Michael Delany

Personal information
- Full name: Michael William Delany
- National team: Australia
- Born: 22 August 1965 (age 60) Sydney, New South Wales
- Height: 1.82 m (6 ft 0 in)
- Weight: 84 kg (185 lb)

Sport
- Sport: Swimming
- Strokes: Freestyle

Medal record
Men's swimming
Representing Australia
Olympic Games
| Silver medal – second place | 1984 Los Angeles | 4×100 m freestyle |
Commonwealth Games
| Gold medal – first place | 1982 Brisbane | 4×100 m freestyle |
| Bronze medal – third place | 1982 Brisbane | 100 m freestyle |

= Michael Delany (swimmer) =

Australian swimmer (born 1965)

Michael William Delany (born 22 August 1965) is an Australian former sprint freestyle swimmer of the 1980s, who won a silver medal in the 4×100-metre freestyle relay at the 1984 Summer Olympics in Los Angeles.

Delany was best known for being a member of the so-called "Mean Machine". Debuting at the 1982 Commonwealth Games in Brisbane, Delany combined with Neil Brooks, Greg Fasala and Graeme Brewer to claim gold in the 4×100-metre freestyle relay, gaining their nickname after three of them collectively shaving their heads for the race.

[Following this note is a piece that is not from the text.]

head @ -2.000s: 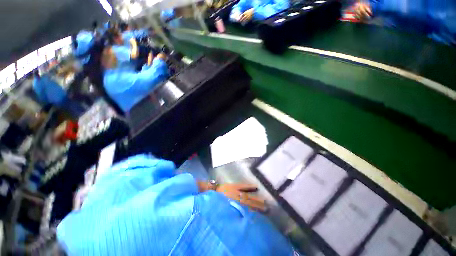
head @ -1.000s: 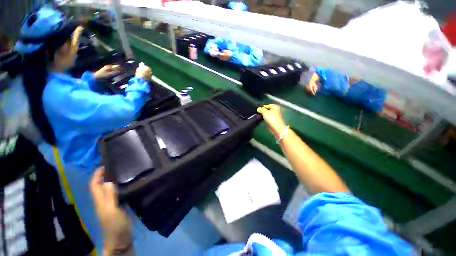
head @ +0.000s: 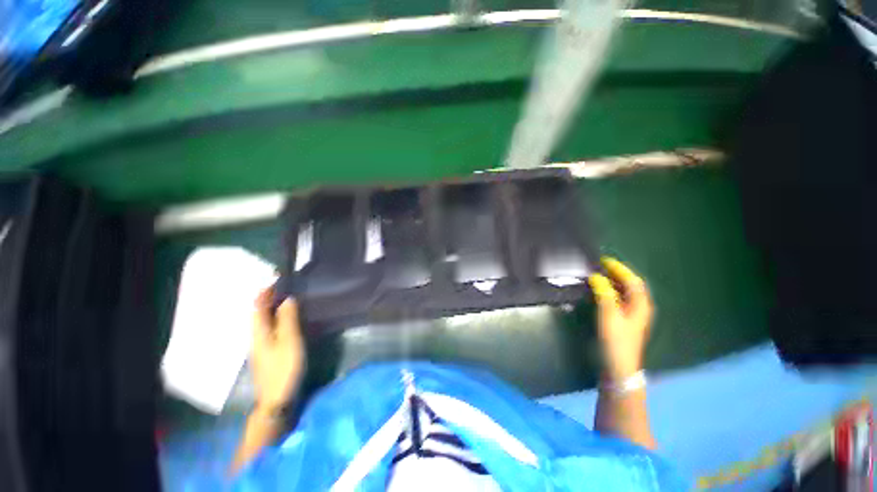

In the individual event, he claimed bronze behind Brooks and Fasala. In Los Angeles, he competed in the relay, combining with Fasala, Brooks and Mark Stockwell to claim silver behind the United States team. He also competed in the individual 100-metre freestyle, but was eliminated despite winning his heat in a time of 51.22 seconds.